### [PROBLEM DETAILS]
Every entry should come back exactly as written, minus the pictures.

Stored items from a collection
>>>>>

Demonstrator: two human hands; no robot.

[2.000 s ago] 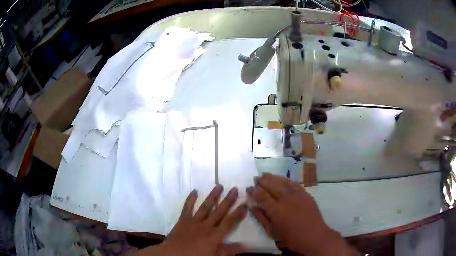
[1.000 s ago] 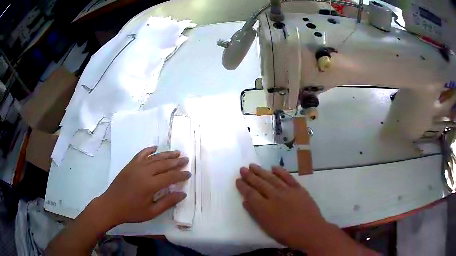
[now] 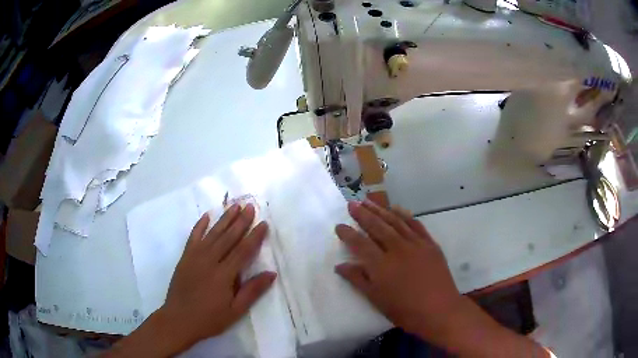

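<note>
A large white cloth panel (image 3: 301, 178) lies on the table in front of me, tilted, its upper right corner near the presser foot (image 3: 337, 159). A narrow white folded strip (image 3: 269, 328) runs down its middle, partly hidden by my left hand. My left hand (image 3: 222, 262) lies flat on the cloth and strip, fingers apart. My right hand (image 3: 385, 255) rests on the cloth's right edge, below the needle area, fingers slightly apart. Neither hand visibly grips the cloth.
The white JUKI machine head (image 3: 434, 63) stands at the upper right. Stacked white cut pieces (image 3: 115, 112) with jagged edges lie at left. Gold-handled scissors (image 3: 603, 203) lie at the right end. Orange-tan tape (image 3: 369, 164) is beside the needle plate. A cardboard box (image 3: 26, 164) is at far left.
The strip has been folded over from the outlined position. The cloth has turned, its top tilting toward the machine. Both hands have shifted over it, and the view has moved right.
</note>
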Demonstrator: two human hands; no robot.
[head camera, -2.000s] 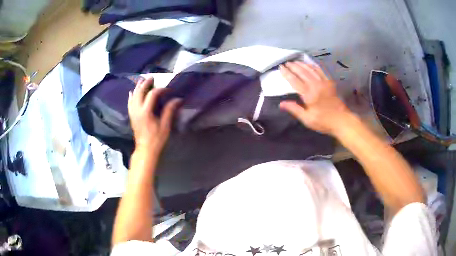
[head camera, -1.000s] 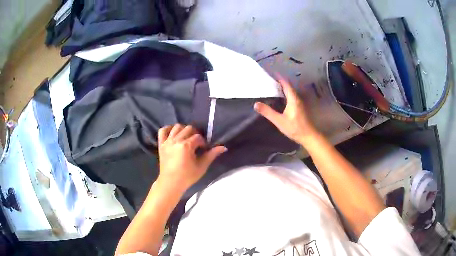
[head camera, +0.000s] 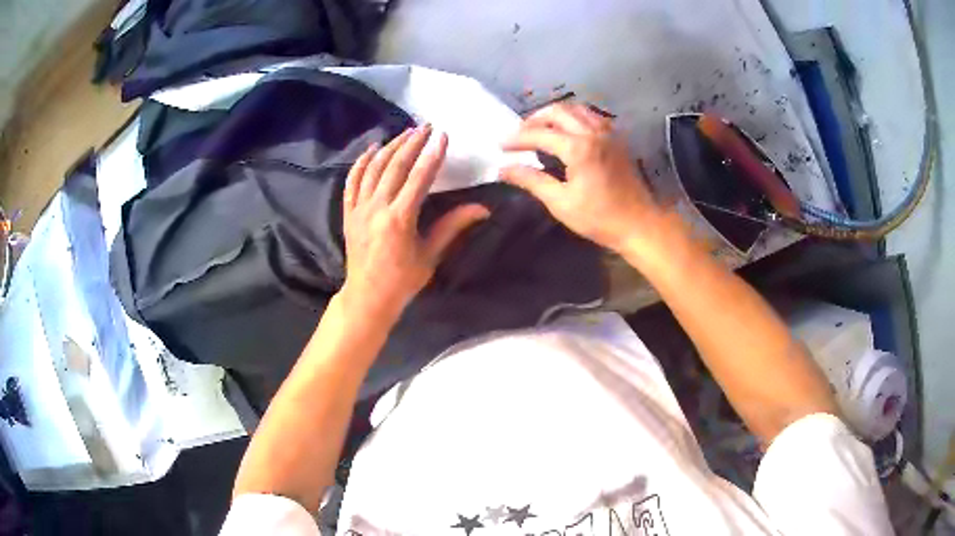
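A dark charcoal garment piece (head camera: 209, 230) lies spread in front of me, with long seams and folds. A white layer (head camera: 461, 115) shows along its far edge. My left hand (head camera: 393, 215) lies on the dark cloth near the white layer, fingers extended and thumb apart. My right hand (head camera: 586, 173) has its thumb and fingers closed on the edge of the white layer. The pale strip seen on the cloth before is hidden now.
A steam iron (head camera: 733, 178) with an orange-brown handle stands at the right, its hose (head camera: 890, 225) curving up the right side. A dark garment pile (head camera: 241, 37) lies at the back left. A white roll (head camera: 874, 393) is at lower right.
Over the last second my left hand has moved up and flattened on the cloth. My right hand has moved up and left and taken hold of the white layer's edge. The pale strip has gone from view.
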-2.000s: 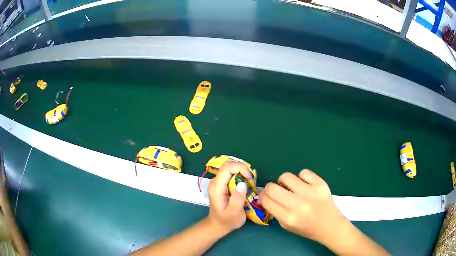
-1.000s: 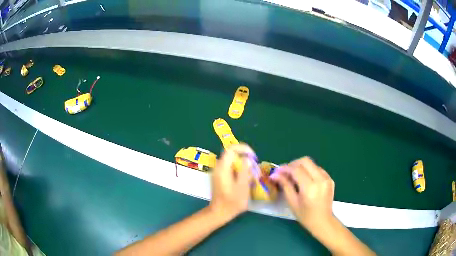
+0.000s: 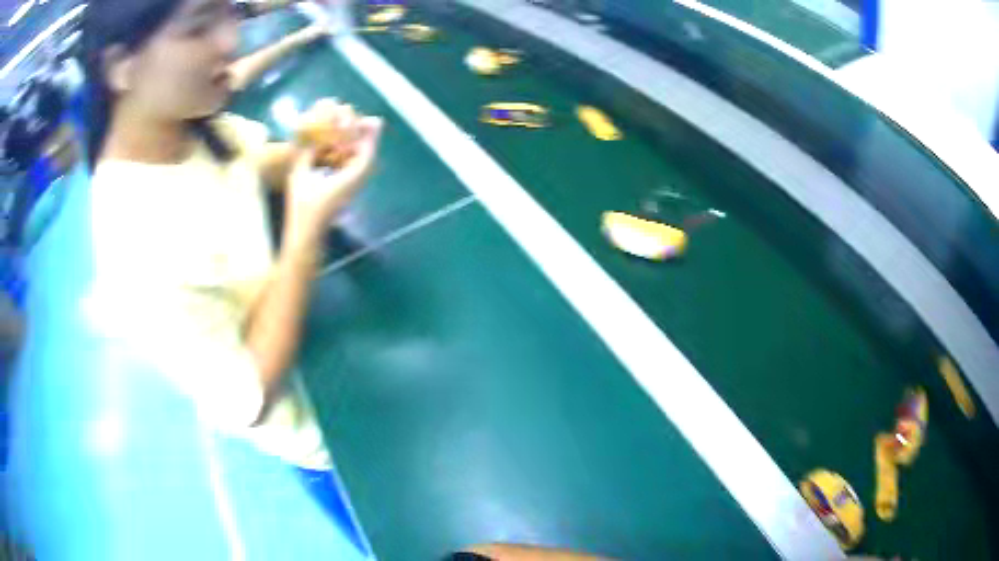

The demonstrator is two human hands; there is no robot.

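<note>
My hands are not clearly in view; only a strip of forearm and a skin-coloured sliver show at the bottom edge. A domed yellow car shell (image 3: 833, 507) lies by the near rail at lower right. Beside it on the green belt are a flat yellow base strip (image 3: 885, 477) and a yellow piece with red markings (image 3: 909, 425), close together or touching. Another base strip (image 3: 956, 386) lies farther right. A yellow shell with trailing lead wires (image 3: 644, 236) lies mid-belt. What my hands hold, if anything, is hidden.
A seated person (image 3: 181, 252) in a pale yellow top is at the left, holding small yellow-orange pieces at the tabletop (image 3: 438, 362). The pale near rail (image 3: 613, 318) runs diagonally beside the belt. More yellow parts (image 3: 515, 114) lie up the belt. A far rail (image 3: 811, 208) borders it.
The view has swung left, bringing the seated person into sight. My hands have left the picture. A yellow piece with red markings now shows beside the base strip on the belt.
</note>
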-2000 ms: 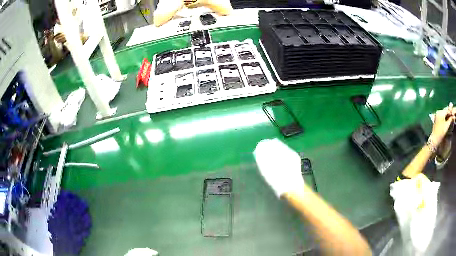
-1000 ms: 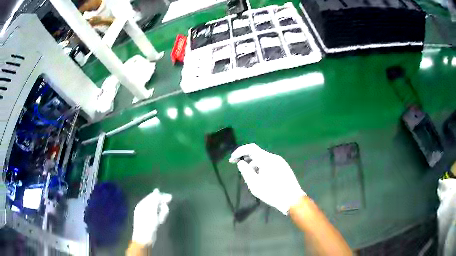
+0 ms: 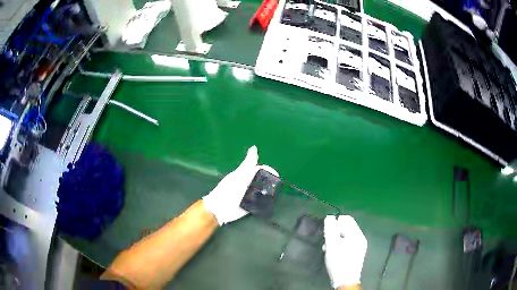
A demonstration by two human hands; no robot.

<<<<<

### [EXERCISE ANSWER]
Demonstrator: two human hands; no robot.

[2.000 s ago] 
[1.000 s ago] 
[now] 

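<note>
A large white cloth panel (image 3: 301, 178) lies on the table in front of me, tilted, its upper right corner near the presser foot (image 3: 337, 159). A narrow white folded strip (image 3: 269, 328) runs down its middle, partly hidden by my left hand. My left hand (image 3: 222, 262) lies flat on the cloth and strip, fingers apart. My right hand (image 3: 385, 255) rests on the cloth's right edge, below the needle area, fingers slightly apart. Neither hand visibly grips the cloth.
The white JUKI machine head (image 3: 434, 63) stands at the upper right. Stacked white cut pieces (image 3: 115, 112) with jagged edges lie at left. Gold-handled scissors (image 3: 603, 203) lie at the right end. Orange-tan tape (image 3: 369, 164) is beside the needle plate. A cardboard box (image 3: 26, 164) is at far left.
The strip has been folded over from the outlined position. The cloth has turned, its top tilting toward the machine. Both hands have shifted over it, and the view has moved right.
</note>
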Demonstrator: two human hands; no robot.
[head camera, -2.000s] 
[head camera, -1.000s] 
[head camera, +0.000s] 
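A dark charcoal garment piece (head camera: 209, 230) lies spread in front of me, with long seams and folds. A white layer (head camera: 461, 115) shows along its far edge. My left hand (head camera: 393, 215) lies on the dark cloth near the white layer, fingers extended and thumb apart. My right hand (head camera: 586, 173) has its thumb and fingers closed on the edge of the white layer. The pale strip seen on the cloth before is hidden now.
A steam iron (head camera: 733, 178) with an orange-brown handle stands at the right, its hose (head camera: 890, 225) curving up the right side. A dark garment pile (head camera: 241, 37) lies at the back left. A white roll (head camera: 874, 393) is at lower right.
Over the last second my left hand has moved up and flattened on the cloth. My right hand has moved up and left and taken hold of the white layer's edge. The pale strip has gone from view.
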-2.000s: 
-1.000s: 
+0.000s: 

The demonstrator is two human hands; there is no robot.

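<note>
My hands are not clearly in view; only a strip of forearm and a skin-coloured sliver show at the bottom edge. A domed yellow car shell (image 3: 833, 507) lies by the near rail at lower right. Beside it on the green belt are a flat yellow base strip (image 3: 885, 477) and a yellow piece with red markings (image 3: 909, 425), close together or touching. Another base strip (image 3: 956, 386) lies farther right. A yellow shell with trailing lead wires (image 3: 644, 236) lies mid-belt. What my hands hold, if anything, is hidden.
A seated person (image 3: 181, 252) in a pale yellow top is at the left, holding small yellow-orange pieces at the tabletop (image 3: 438, 362). The pale near rail (image 3: 613, 318) runs diagonally beside the belt. More yellow parts (image 3: 515, 114) lie up the belt. A far rail (image 3: 811, 208) borders it.
The view has swung left, bringing the seated person into sight. My hands have left the picture. A yellow piece with red markings now shows beside the base strip on the belt.
</note>
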-2000 ms: 
-1000 ms: 
+0 ms: 
A demonstration by two human hands; no robot.

What this exercise required is now done.